= Gul Muhammad Khatri =

Pakistani artist, painter and writer

Gul Muhammad Khatri (1919–1979) was an artist, painter and writer living in Karachi, Pakistan. He produced art works in the form of portraits, landscape art, and calligraphic illustrations of Sufi poetry (especially poetry of Shah Abdul Latif Bhitai). He also did commercial art work in the form of poster design, glass painting, sign board, textile design, theatrical design, cinema posters, tile design as well as Sindhi, Urdu, Hindi, Gujarati and English calligraphy.

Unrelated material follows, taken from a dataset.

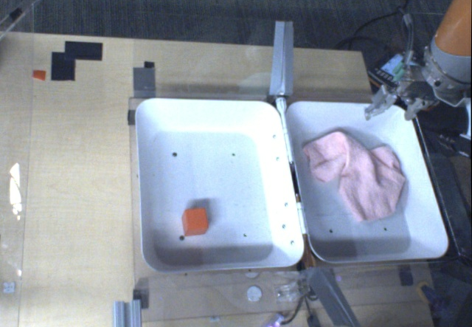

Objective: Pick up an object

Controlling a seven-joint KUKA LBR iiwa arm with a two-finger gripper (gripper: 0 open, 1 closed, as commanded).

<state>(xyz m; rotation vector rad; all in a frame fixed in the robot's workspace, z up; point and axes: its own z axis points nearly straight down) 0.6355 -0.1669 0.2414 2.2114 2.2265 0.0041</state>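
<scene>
gripper [389,102] hanging over right bin [435,237] far corner, fingers spread, gripping nothing | pink cloth [358,174] lying crumpled mid-bin, near gripper, likeliest pick | orange block [195,221] sitting in neighbouring bin, beyond easy reach

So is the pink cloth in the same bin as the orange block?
No, the pink cloth lies in the right bin; the orange block sits in the left bin.
</scene>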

Khatri was also a prolific writer, authoring many articles and essays on Pakistani and Indus art and literature in Sindhi and Urdu languages, which were published in different newspapers and periodicals. Due to his lifelong interest in the art of the Indus Valley, he was known as Mussawar-e-Latif and Founder of the Indus Art.

He learned art from his teacher Charanjit Singh Wordi under whose mentorship he studied for about 12 years.

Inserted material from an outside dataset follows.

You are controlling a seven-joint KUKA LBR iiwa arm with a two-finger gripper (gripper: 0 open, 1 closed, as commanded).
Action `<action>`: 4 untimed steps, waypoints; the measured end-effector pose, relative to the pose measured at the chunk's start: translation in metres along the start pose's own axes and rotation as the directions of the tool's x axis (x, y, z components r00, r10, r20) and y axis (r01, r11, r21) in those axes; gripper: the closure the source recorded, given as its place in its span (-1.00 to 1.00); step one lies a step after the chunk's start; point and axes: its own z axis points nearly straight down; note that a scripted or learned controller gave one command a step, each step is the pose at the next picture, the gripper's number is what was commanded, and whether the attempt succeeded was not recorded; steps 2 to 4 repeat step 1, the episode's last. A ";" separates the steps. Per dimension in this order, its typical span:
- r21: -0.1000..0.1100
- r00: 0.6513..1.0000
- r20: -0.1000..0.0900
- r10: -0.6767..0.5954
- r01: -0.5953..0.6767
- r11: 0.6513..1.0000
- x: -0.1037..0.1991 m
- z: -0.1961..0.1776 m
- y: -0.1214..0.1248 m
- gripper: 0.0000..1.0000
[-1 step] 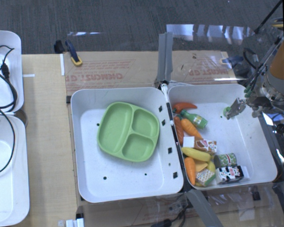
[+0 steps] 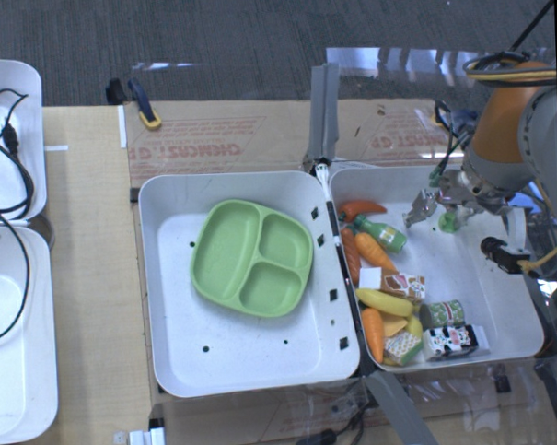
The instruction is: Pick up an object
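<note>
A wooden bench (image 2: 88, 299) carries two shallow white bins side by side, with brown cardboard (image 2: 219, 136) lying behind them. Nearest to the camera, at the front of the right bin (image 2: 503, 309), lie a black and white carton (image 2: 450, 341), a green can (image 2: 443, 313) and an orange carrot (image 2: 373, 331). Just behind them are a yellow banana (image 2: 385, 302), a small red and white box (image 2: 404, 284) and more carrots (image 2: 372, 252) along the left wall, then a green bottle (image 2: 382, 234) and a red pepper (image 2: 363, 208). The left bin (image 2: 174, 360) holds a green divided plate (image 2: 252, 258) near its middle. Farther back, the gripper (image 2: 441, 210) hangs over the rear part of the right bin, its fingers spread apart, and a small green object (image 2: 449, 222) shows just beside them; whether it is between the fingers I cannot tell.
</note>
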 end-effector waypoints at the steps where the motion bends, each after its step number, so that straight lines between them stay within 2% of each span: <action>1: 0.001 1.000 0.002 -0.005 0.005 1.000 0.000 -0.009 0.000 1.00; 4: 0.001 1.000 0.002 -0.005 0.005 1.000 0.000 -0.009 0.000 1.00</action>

In 1967, Khatri founded Mehran Cultural Association to develop Indus art and literature and was elected its President.

In 2010, along with other notable Sindh artists, Gul Munhammed Khatri was posthumously honoured with a special shield in acknowledgement of services to Sindh Art at a seminar organised by the Institute of Art and Design University of Sindh.

Khatri's publications include
- Shah Abdul Latif, Art Edition Part I, with translation in Urdu and English, which has been recommended by the Government of Sindh for public libraries;
- Naqoosh-e-Latif with translation in Urdu, English, Gujarati and Hindi; unpublished – manuscript was handed over to the Culture Department, Government of Sindh for publication but afterwards was reported lost.